There are several posts regarding how to setup Scrapy within a Celery task avoiding to restart the Twister reactor to prevent the twisted.internet.error.ReactorNotRestartable
error. I have tried using CrawlerRunner as recommended on docs and crochet but to make it work the following lines have to be removed from the code:
d.addBoth(lambda _: reactor.stop())
reactor.run() # Script blocks here until spider finishes.
This is the full code:
from scrapy.crawler import CrawlerRunner
@app.task(bind=True, name="run_spider")
def run_spider(self, my_spider_class, my_spider_settings):
from crochet import setup
setup() # Fixes the issue with Twisted reactor.
runner = CrawlerRunner(my_spider_settings)
crawler = runner.create_crawler(my_spider_class)
runner.crawl(crawler)
d = runner.join()
def spider_finished(_): <-- This function is called when spider finishes.

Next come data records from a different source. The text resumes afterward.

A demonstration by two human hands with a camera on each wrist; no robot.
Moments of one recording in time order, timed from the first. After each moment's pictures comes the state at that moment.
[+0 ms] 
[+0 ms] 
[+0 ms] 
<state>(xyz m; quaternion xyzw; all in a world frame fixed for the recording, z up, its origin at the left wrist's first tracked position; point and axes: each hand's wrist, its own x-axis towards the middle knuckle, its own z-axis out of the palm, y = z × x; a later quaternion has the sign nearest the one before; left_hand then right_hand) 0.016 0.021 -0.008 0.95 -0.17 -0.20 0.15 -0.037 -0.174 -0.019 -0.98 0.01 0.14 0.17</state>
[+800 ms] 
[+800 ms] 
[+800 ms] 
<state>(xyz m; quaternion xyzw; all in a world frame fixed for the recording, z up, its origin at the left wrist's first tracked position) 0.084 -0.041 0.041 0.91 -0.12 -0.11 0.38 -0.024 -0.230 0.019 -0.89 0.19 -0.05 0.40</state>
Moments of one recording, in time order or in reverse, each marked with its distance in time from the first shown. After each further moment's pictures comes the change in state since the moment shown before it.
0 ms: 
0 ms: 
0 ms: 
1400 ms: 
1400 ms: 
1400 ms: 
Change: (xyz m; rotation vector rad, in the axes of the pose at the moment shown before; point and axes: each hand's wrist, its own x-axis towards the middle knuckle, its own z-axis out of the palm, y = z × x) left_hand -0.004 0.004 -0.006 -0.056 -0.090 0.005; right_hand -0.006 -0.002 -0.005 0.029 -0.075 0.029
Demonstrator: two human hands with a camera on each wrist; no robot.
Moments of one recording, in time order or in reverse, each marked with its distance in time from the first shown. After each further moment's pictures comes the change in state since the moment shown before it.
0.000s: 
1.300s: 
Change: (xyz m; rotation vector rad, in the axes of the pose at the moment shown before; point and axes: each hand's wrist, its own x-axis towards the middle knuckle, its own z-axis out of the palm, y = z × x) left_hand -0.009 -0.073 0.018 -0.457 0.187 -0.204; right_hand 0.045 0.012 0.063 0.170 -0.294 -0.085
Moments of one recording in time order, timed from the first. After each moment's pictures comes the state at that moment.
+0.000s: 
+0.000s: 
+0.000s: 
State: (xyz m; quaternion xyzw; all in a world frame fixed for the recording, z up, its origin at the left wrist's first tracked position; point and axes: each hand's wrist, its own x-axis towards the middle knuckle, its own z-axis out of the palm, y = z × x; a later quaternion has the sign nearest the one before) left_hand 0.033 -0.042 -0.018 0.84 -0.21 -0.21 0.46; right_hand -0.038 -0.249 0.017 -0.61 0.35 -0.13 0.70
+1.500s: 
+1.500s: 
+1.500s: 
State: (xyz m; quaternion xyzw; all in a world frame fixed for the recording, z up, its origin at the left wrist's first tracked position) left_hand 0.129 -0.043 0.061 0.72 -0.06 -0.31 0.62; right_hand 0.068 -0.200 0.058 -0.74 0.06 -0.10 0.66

logger.info("{} finished:\n{}".format(
spider_name,
json.dumps(
crawler.stats.spider_stats.get(spider_name, {}),
cls=DjangoJSONEncoder,
indent=4
)
))
d.addBoth(spider_finished)
return f"{spider_name} started" <-- How to block execution until spider finishes?
Now works but the Spider seems to be running detached from the task, so I get the return response before the spider is finished. I have used a workaround with the callback spider_finished()
but is not ideal because the celery worker keeps running an executing other tasks and eventually kills the process affecting the detached spiders.
Is there a way to block the execution of the task until the Scrapy spider is done?